GOPIO International Wellington President and India New Zealand Business Council Wellington Chapter Head Dr Pushpa Wood said that comments should be based on facts.

Stating that India is her motherland, she said that she has been listening to some comments.

“Yes, United Kingdom and United States of America and some other countries also have high cases of infection, but they are not arriving in these big numbers at our border as they are from India. Obviously, the processes introduced earlier for high risks countries seem to be working in UK, USA and other countries but for some reason, this does not seem to be working in India. So, naturally, India will come under a spotlight,” she said.

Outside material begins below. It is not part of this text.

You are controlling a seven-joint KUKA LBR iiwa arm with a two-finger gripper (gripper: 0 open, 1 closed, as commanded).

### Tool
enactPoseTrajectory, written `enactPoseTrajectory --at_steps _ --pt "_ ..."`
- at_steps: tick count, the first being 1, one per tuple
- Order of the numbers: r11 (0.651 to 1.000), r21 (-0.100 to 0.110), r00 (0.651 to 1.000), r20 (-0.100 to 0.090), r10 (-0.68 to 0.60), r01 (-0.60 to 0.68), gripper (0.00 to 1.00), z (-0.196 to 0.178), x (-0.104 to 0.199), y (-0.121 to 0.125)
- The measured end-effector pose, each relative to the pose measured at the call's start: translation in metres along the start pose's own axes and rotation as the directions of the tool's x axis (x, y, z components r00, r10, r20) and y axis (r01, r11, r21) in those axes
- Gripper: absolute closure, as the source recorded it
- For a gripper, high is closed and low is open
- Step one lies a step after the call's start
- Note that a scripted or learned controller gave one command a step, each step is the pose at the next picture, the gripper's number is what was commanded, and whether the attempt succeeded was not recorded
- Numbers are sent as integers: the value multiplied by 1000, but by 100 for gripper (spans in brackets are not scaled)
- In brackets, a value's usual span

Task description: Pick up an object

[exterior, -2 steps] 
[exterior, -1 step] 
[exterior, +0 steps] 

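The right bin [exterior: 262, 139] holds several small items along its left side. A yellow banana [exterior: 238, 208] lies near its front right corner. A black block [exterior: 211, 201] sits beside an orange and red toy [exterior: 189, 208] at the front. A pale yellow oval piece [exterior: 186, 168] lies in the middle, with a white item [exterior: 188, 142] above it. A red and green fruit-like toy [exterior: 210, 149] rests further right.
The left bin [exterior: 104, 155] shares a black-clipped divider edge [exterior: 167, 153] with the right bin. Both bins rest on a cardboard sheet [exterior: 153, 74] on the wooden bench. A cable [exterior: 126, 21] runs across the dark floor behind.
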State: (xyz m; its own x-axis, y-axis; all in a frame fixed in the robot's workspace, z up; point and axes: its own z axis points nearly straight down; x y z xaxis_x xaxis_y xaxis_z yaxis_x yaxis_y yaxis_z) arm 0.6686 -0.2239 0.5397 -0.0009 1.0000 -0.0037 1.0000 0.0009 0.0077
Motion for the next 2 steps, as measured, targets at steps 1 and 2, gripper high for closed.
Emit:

Indian Newslink will carry an independent article from Dr Wood shortly.

Daljit Singh

Daljit Singh

Supreme Sikh Society of New Zealand Spokesperson Daljit Singh said his organisation strongly supports the New Zealand government, saying that the decision was not ‘racially motivated or discriminating the Indian community.’

“The Supreme Sikh Society of New Zealand believes that foremost priority must be given to the safety and wellbeing of one’s own home, only then, we will have a safer Kiwi society and a safer country under the current challenging Covid-19 dangers.

“We are also concerned about people of Indian origin stranded in India and will continue to exercise efforts to ensure their safe and fast return to New Zealand,” he said.

Implications for Australia and South Pacific

The decision of the New Zealand government to halt the return of New Zealand citizens and Permanent Residents is of course extraordinary but Prime Minister Jacinda Ardern was left with no other alternative. With quarantine-free travel to and from Australia set to begin on April 19, 2021 and with the possibilities of a similar facility with many Pacific Island countries becoming a possibility, Wellington has to manage its Covid-19 response efficiently.

The suspension of flights is only from India. New Zealanders or people holding Indian passports, keen on visiting India or returning to their home country can do so even now. Similarly, people of Indian origin who are New Zealand citizens or permanent residents can return to New Zealand from most other countries.